BTW @alexmiller I think the docstring on s/conformer is very confusing about its intent...

seancorfield01:07:15

"takes a predicate function with the semantics of conform i.e. it should return either a (possibly converted) value or :clojure.spec/invalid, and returns a spec that uses it as a predicate/conformer"

seancorfield01:07:37

Because the function argument it takes isn’t really a "predicate function"… that makes it sound like it should be something like int?...

seancorfield01:07:29

…perhaps if it said "takes a conforming function i.e., it should return either a (possibly converted) value or :clojure.spec/invalid"…?

seancorfield01:07:50

(predicate is pretty much otherwise used for functions that return truthy / falsey values in the Spec docs I think?)

seancorfield01:07:15

& and and take predicates, fdef’s :ret, merge, spec

seancorfield01:07:57

(although there is mention in a couple of places that some of those "predicate" contexts may also conform the value… so it’s not entirely clear what’s intended)

seancorfield01:07:43

@lvh @eggsyntax I tested and it looks like you can use (s/and (s/double-in …) (s/conformer bigdec)) if you wanted BigDecimals — and (s/conformer rationalize) if you wanted ratios… and the example above produces big ints

seancorfield01:07:45

Oh, simpler: (s/exercise bigdec?) — didn’t realize there was a direct generator for that

seancorfield01:07:05

and (s/exercise ratio?) ...

seancorfield01:07:25

So bigint? is kind of the only missing one...

eggsyntax01:07:10

Oh, interesting. I was thinking something roughly like (s/with-gen int? (gen/fmap #(bigint %) int?)) (that's just offhand & may have errors; I don't have a repl at hand).

seancorfield01:07:14

Using s/conformer seems simpler… but now Alex has made me question whether that’s entirely valid 😸

seancorfield01:07:08

We use s/conformer as a way to map input field formats to domain model formats along with specs for input fields. We’re now using specs as part of input validation and as part of our domain model testing.

eggsyntax01:07:14

Nice. I haven't really played with s/conformer yet (although I'm certainly making use of s/conform).

lvh01:07:36

@seancorfield: great, thanks 🙂

lvh01:07:08

@alexmiller: I’m OK with any integer; I didn’t realize integer? had been introduced and was using int?

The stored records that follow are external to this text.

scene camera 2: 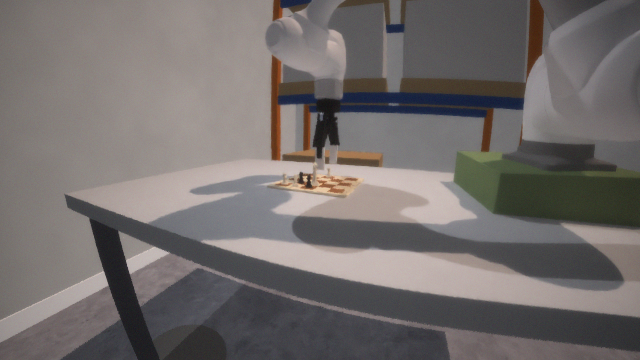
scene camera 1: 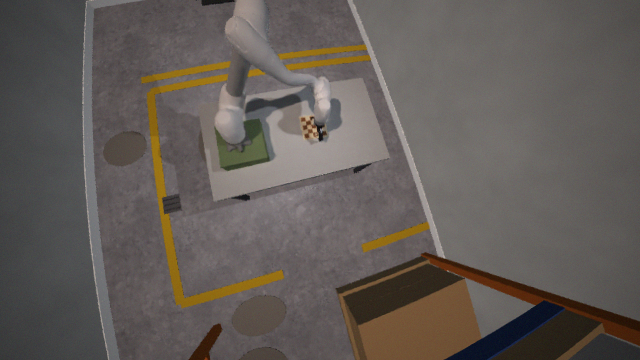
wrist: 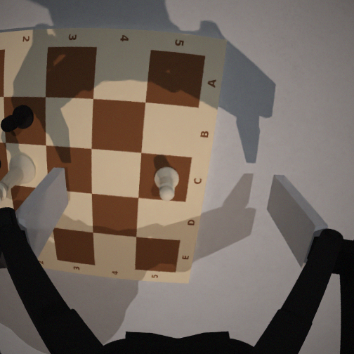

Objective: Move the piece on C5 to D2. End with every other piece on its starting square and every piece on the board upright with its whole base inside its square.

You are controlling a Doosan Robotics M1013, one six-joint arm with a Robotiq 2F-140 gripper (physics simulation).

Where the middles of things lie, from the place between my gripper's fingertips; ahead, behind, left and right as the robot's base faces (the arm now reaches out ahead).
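There is the chessboard (scene camera 2: 338, 186), and my hand is 4 cm above it, 8 cm to the right of it and 1 cm short of it.
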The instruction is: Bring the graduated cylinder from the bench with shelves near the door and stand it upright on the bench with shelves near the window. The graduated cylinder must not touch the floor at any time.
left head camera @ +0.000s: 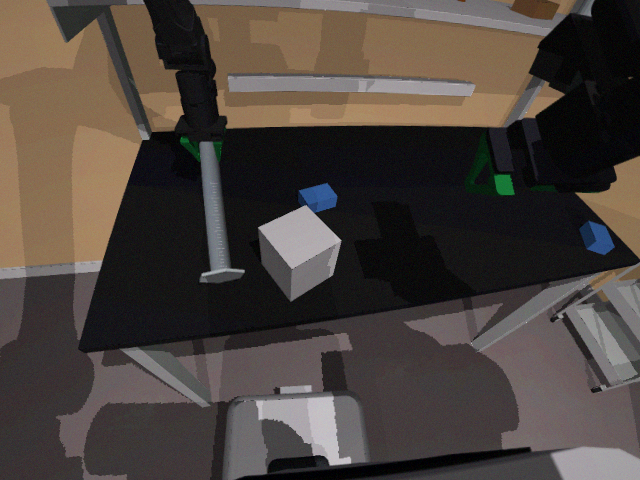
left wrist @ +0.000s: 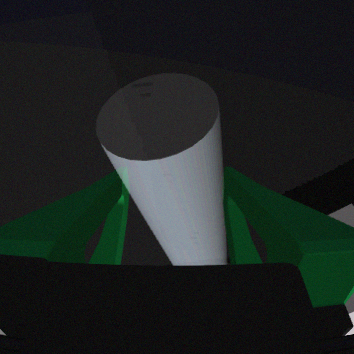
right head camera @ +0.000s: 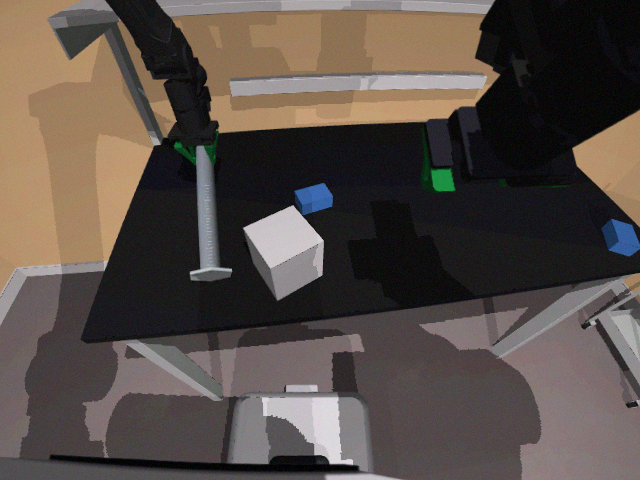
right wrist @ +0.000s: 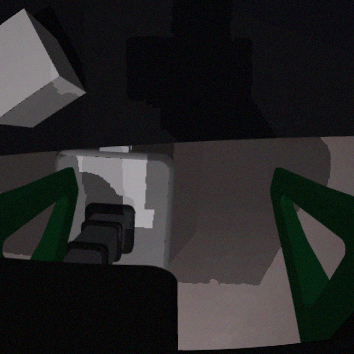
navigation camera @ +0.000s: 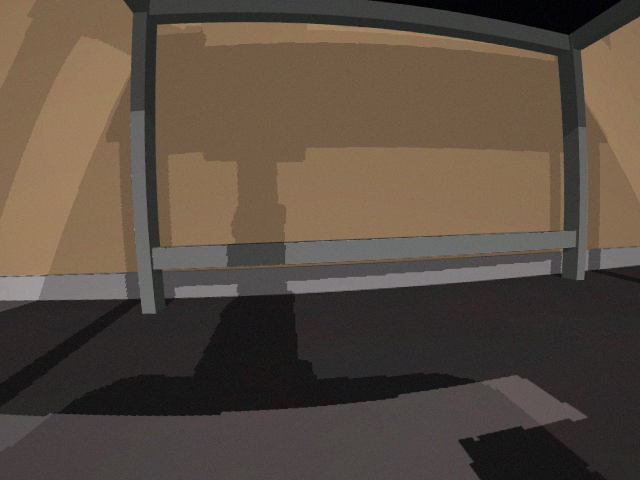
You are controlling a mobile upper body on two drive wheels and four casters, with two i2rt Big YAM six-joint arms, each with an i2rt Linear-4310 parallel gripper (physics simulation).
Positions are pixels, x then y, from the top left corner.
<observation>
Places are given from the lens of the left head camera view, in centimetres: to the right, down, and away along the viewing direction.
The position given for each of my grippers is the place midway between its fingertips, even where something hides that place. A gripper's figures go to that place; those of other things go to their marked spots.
my left gripper (left head camera: 209, 160): -27, -19, 68
my right gripper (left head camera: 499, 186): 23, -7, 35
</observation>
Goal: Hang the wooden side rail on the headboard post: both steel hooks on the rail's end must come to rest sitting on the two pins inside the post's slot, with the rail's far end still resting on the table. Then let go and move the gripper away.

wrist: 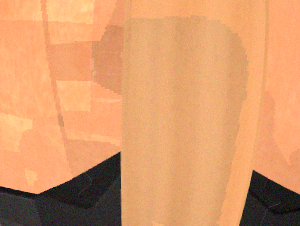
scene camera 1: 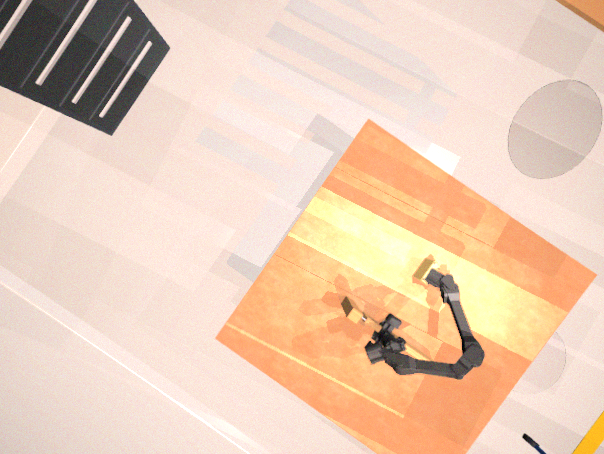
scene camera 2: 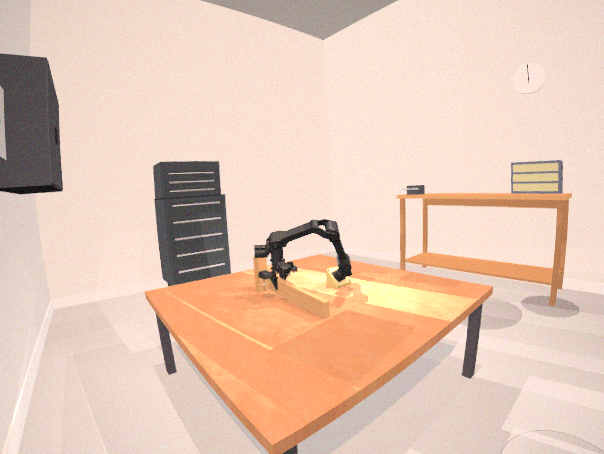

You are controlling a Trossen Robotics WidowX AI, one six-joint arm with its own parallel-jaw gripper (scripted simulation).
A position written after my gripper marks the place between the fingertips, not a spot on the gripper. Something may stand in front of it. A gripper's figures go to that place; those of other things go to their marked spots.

Scene:
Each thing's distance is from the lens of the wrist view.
my gripper (wrist: pixel 173 158): 10 cm
wooden side rail (wrist: pixel 193 86): 4 cm

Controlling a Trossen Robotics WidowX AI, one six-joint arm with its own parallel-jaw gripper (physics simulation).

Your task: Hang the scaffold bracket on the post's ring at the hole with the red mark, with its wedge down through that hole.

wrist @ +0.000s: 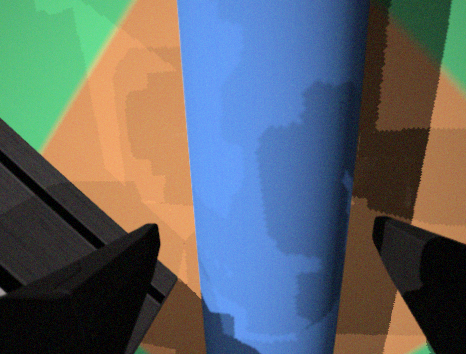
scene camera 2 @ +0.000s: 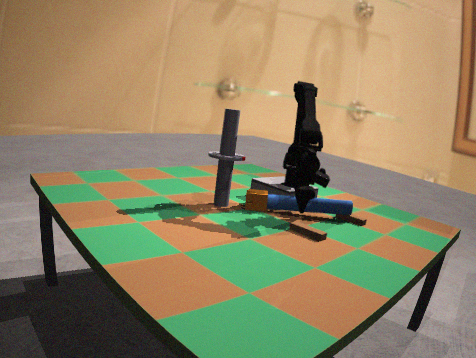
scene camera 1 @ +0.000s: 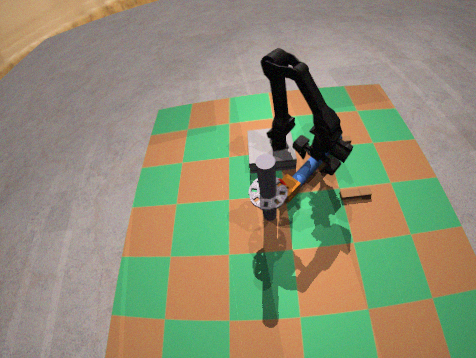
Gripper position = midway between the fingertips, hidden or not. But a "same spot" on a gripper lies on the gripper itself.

My gripper shows in the wrist view, in scene camera 2 (300,207) and in scene camera 1. One and the same spot on my gripper: (wrist: 100,296) is (scene camera 1: 305,152).
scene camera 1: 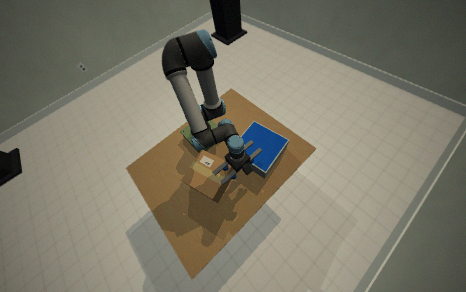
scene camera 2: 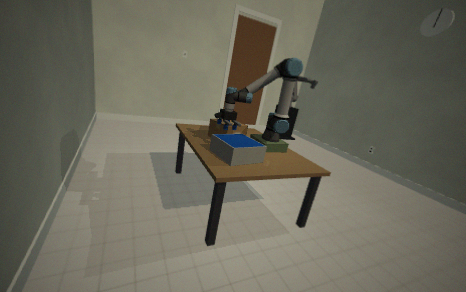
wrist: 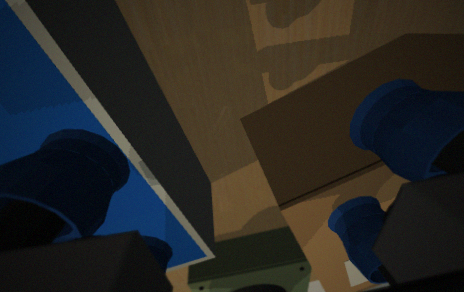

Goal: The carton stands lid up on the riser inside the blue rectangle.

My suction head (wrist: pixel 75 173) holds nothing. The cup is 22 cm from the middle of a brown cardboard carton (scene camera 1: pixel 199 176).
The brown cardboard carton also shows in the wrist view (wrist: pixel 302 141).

Alex Miller (Clojure team)02:07:12

integer? is old, int? is the new one

dryewo09:07:52

It seems that :ret is not checked at all currently:

(defn foo [x] x)
(s/fdef foo
  :args (s/cat :x int?)
  :ret string?)
(stest/instrument `foo)
(foo 1)

dryewo09:07:17

what am I doing wrong?

dryewo09:07:20

if I put string? into :args, it throws as expected.

dryewo09:07:29

I’m using alpha10

dryewo09:07:05

However, when I run (stest/check foo)`, it complains about wrong :ret. Should it be this way, only checked while testing?

dryewo09:07:55

okay, never mind

seancorfield17:07:00

@dryewo: yes, instrument is to test that functions are called correctly, check is to test that functions are implemented correctly.